# Problem to work on:
Scan the listing below and copy each line holding the word "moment".

"""

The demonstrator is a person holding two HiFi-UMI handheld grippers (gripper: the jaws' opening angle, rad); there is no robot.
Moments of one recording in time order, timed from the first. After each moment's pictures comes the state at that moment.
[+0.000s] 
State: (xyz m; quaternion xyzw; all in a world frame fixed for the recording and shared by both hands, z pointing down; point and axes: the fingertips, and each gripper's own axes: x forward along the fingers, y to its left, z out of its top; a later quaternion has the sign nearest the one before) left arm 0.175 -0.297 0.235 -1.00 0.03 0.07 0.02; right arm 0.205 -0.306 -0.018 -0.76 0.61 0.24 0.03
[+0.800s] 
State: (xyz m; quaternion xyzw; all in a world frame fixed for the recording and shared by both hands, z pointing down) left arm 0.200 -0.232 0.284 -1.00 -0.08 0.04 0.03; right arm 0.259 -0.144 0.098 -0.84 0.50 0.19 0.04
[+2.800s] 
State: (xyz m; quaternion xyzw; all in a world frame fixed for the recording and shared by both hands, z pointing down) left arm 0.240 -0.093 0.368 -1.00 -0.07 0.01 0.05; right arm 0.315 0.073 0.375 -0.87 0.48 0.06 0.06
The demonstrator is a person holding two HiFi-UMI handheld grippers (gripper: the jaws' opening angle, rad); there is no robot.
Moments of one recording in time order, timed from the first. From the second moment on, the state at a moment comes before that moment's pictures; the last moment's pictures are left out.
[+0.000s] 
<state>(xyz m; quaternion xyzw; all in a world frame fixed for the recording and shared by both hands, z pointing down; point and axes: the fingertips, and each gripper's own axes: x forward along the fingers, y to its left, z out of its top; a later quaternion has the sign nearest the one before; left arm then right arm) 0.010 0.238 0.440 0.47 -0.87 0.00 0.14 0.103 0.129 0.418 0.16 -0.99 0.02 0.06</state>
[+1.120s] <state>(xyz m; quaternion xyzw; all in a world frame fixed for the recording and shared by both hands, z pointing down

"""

# Reply:
Moments of one recording in time order, timed from the first. After each moment's pictures comes the state at that moment.
Moments of one recording in time order, timed from the first. From the second moment on, the state at a moment comes before that moment's pictures; the last moment's pictures are left out.

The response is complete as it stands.